» **Your assignment**
From the data below, tally each line that has "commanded" in it, then give that tally without comment.
::: Data
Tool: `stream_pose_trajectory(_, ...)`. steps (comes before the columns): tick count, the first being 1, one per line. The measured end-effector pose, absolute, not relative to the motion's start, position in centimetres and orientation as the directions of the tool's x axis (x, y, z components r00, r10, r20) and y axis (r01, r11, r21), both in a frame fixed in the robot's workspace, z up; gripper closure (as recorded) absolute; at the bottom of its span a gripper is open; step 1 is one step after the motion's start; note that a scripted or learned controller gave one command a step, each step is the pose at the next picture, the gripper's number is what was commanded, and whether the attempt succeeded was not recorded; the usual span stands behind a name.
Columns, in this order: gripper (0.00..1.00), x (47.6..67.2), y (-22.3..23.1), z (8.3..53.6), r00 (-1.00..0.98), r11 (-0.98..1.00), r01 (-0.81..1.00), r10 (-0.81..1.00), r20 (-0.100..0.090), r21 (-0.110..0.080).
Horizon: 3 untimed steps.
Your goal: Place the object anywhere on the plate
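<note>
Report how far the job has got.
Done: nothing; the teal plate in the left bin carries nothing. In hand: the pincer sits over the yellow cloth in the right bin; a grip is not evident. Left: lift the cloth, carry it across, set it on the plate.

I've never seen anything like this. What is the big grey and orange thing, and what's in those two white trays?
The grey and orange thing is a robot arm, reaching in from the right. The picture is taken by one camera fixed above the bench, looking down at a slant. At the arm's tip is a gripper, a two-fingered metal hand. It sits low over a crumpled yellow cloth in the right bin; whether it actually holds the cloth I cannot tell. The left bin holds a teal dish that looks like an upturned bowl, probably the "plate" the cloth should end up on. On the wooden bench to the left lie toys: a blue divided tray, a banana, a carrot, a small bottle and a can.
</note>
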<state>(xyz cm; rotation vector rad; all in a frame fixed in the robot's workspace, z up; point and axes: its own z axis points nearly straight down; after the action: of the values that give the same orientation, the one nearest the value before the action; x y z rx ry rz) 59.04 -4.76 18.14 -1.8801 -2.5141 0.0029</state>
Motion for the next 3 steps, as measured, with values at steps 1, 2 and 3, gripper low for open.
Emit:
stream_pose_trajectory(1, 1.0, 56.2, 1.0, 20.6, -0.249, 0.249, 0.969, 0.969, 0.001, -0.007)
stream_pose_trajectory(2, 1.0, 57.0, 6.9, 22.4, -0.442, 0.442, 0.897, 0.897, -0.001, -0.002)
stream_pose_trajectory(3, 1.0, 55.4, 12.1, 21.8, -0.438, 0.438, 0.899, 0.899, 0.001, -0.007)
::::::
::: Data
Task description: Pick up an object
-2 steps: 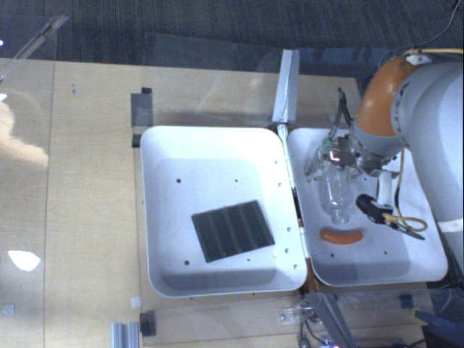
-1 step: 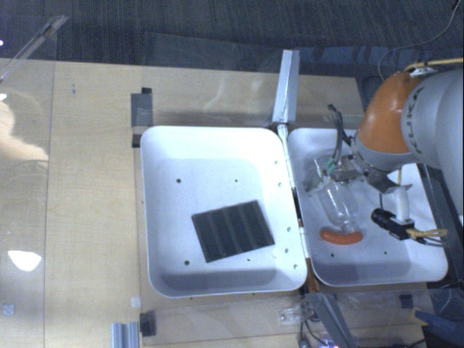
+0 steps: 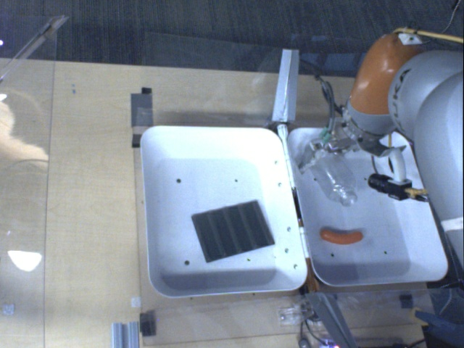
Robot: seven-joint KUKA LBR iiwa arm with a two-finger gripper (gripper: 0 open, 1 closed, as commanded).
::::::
» **Solution to this problem**
2